Rehmi Post is just wrapping up his PhD. Among other things, he teaches a three month class to new students, titled “how to fabricate (almost) anything”. Students start with using CAD packages, then he takes them through fabrication of parts using machine tools, how to design circuit boards, and — literally — just about anything, up to and including MEMS, microelectromechanical machines etched out of silicon wafers using the same lithography techniques as microprocessors. “One thing we’ve learned in the course of this study is that the fabrication tools currently available all suck,” he says.
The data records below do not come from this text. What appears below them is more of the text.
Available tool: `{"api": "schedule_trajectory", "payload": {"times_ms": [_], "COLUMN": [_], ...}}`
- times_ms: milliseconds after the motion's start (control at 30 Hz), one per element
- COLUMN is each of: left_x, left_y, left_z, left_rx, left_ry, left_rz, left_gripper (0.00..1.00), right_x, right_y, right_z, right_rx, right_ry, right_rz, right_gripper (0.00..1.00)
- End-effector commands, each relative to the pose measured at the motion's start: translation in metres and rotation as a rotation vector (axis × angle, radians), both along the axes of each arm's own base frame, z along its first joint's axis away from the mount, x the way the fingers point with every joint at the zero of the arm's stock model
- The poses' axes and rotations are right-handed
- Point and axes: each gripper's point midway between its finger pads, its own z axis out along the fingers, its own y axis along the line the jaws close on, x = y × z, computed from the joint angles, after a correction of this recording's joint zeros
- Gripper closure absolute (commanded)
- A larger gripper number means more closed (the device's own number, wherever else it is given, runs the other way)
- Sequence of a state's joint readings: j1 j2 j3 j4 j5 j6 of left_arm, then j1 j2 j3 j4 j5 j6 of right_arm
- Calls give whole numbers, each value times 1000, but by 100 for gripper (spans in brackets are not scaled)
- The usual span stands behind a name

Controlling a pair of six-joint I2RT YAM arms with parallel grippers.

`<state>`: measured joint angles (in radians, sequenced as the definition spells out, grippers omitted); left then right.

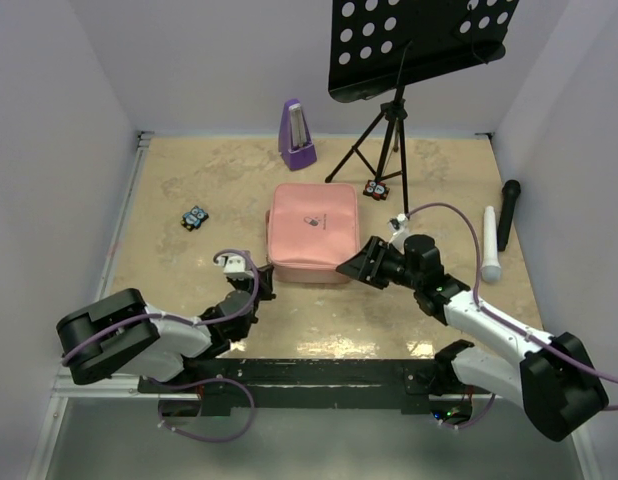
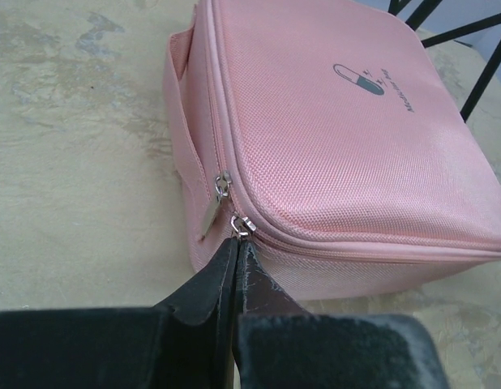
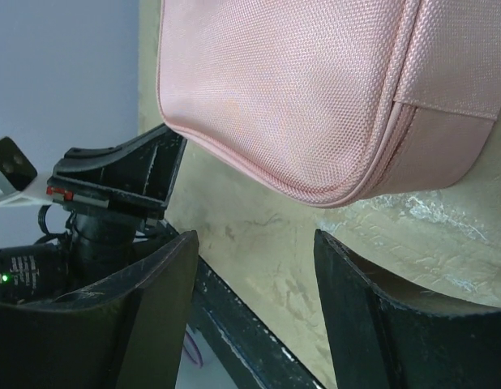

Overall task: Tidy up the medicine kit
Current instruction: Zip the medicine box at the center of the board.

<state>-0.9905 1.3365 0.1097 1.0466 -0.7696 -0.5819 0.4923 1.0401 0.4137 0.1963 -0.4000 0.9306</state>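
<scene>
The medicine kit (image 1: pixel 311 230), a pink square zip case with a pill logo on its lid, lies shut in the middle of the table. My left gripper (image 2: pixel 238 243) is at its near left corner (image 2: pixel 234 219). Its fingertips are pinched together right under a metal zip slider (image 2: pixel 241 224), whose pull runs in between them. A second slider with a hanging pull (image 2: pixel 216 198) sits just beside it. My right gripper (image 3: pixel 254 239) stands open at the kit's near right corner (image 3: pixel 331 186), with only bare table between its fingers. In the top view it is the right gripper (image 1: pixel 355 266) against the case's front edge.
A purple metronome (image 1: pixel 296 135) stands at the back. A black music stand (image 1: pixel 389 120) rises behind the kit on the right. A white cylinder (image 1: pixel 491 244) and a black microphone (image 1: pixel 508 213) lie at the right. Small packets lie at the left (image 1: pixel 195 217) and by the stand's feet (image 1: pixel 376 189).
</scene>
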Motion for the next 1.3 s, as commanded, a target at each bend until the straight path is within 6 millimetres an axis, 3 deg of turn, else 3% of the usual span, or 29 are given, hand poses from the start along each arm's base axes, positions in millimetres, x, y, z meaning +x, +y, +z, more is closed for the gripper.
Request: {"api": "schedule_trajectory", "payload": {"times_ms": [0, 633, 1000, 1100, 1267], "left_x": [-6, -43, -51, -52, -55], "left_y": [-21, -103, -112, -110, -108], "left_z": [8, 28, 23, 25, 24], "left_rx": [-37, -121, -117, -119, -108], "left_ry": [-9, -48, -45, -53, -59], "left_rz": [-70, -409, -468, -475, -485], "left_gripper": [100, 100, 100, 100, 100], "right_x": [15, 36, 56, 61, 65], "right_y": [2, -9, -14, -12, -9], "right_z": [15, -12, -32, -34, -39], "right_rx": [51, 60, 31, 24, 13], "right_ry": [-27, 63, 91, 93, 93], "right_rz": [-68, -246, -337, -342, -335], "right_gripper": [37, 38, 45, 57, 100]}}
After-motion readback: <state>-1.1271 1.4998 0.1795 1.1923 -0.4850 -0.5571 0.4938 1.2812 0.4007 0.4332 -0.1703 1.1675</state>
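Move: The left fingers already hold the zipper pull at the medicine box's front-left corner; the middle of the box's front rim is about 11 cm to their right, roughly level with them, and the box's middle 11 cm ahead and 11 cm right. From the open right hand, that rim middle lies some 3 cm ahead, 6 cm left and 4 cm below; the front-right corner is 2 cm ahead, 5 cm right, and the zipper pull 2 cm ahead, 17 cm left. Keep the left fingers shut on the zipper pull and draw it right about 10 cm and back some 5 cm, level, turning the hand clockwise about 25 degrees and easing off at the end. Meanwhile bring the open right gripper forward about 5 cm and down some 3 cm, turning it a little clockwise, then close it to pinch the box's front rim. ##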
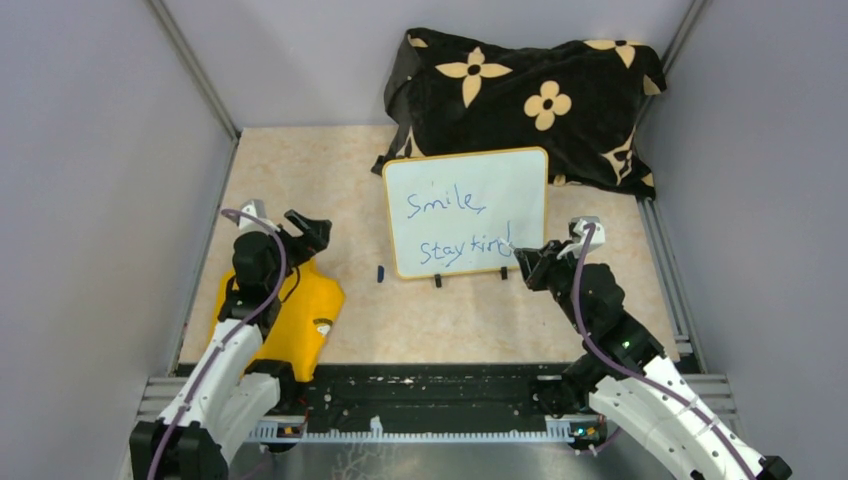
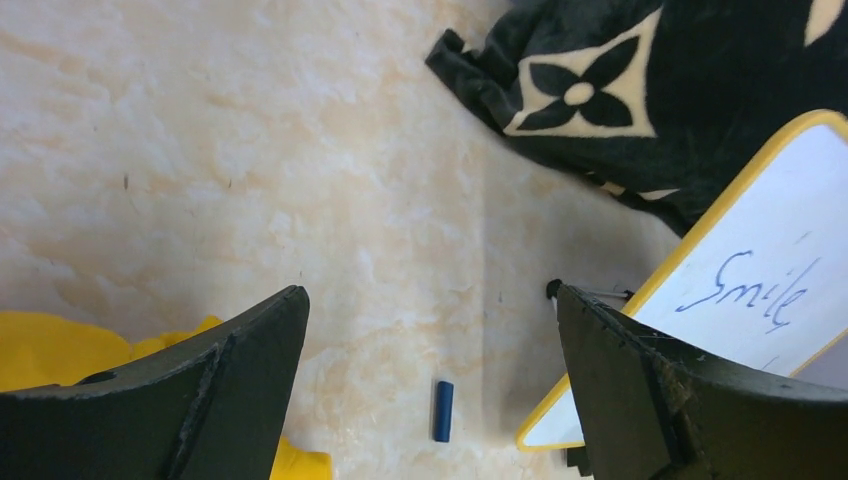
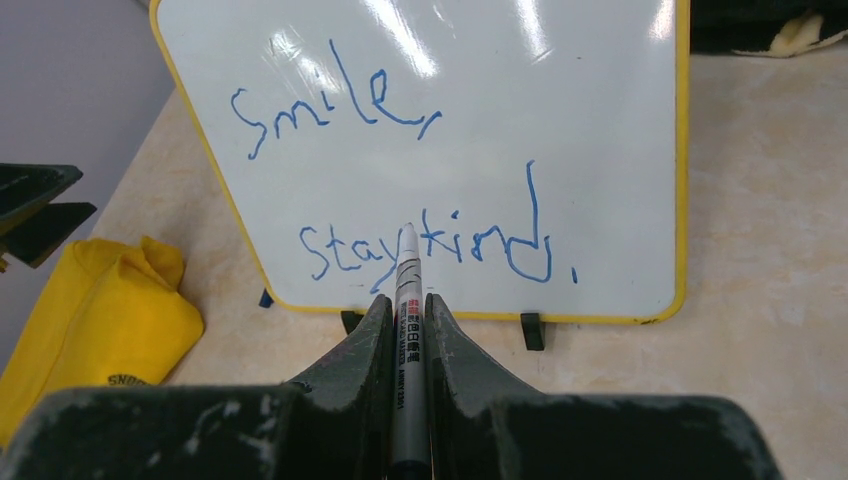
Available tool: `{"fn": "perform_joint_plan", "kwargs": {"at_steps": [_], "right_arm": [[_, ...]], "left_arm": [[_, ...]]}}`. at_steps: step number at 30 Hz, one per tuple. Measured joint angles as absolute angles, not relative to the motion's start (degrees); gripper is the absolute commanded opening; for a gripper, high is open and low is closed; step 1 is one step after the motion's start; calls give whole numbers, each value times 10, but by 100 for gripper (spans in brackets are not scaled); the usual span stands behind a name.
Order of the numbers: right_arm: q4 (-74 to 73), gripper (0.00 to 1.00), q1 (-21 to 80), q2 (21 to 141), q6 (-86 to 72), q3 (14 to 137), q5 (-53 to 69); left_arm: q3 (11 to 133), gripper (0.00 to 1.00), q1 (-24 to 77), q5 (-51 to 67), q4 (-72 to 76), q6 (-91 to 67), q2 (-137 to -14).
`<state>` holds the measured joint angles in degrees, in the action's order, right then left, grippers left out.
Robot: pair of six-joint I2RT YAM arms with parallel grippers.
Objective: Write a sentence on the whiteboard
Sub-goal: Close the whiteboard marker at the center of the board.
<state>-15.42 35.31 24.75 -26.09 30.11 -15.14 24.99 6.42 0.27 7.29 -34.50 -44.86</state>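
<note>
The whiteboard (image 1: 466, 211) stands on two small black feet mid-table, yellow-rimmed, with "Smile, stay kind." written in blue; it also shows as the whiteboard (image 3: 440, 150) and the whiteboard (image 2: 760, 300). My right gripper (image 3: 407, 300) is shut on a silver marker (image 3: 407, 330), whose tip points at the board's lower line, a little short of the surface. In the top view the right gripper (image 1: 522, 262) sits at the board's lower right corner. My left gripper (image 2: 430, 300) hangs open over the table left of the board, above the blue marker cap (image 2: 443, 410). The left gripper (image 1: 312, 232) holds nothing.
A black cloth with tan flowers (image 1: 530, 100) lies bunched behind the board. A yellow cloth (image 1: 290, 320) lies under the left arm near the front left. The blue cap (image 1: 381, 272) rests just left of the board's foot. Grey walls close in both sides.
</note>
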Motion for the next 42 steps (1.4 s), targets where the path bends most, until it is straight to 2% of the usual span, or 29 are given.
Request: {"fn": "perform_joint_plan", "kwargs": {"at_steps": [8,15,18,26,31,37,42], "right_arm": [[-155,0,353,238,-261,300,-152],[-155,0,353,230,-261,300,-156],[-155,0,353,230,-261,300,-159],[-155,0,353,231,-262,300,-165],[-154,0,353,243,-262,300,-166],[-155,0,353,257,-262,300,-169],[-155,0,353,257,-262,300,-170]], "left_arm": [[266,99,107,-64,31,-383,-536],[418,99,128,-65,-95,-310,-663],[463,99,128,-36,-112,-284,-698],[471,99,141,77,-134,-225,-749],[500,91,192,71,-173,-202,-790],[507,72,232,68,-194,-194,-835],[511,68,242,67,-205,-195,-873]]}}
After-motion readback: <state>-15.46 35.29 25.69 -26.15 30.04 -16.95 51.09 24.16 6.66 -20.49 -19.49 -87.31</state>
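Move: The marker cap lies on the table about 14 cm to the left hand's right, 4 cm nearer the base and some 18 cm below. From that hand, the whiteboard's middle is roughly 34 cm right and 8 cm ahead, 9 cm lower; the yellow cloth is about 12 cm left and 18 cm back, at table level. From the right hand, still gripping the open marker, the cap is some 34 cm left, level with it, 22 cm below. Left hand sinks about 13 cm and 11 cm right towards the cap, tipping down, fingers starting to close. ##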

Which is why he and some other researchers are working on the Fab Lab. The goal is to build a toolkit that can be sold for under $10,000 (£6500) and that contains everything you need in order to make almost anything. “We want to take arts and crafts to a level where people can do their own prototyping, build their own radios, oscilloscopes, or computers, and do it on the cheap with full support in tools and hardware.” He’s not kidding. The Fab Lab — personal fabrication — includes a CAD workstation, a modified vinyl cutter able to carve circuit boards, a computer-controlled milling machine, an FPGA programmer, and may eventually include a 3D printer and other machine tools. One important element they’re working on is a library of electronic components, royalty-free, than the system can be used to handle various tasks. Using FPGA (field programmable gate array) chips means the system can contain sophisticated electronics — FPGAs are designed to be reconfigured at the hardware level to emulate arbitrary circuits, all the way up to an ARM processor. The Fab Lab team are trying to develop a system comprehensive enough that any one Fab Lab can be used to build copies of itself, and they’re looking at a hardware design strategy akin to the GPL (GNU General Public License) — spin offs such as Project Pengachu give a feel for how they’re thinking these tools can be used.
” — article by Charlie Stross on MIT Media lab
according to http://fab.cba.mit.edu/info.html, a fab lab currently
costs about $30k; i’m assuming it’s not self-machinable yet.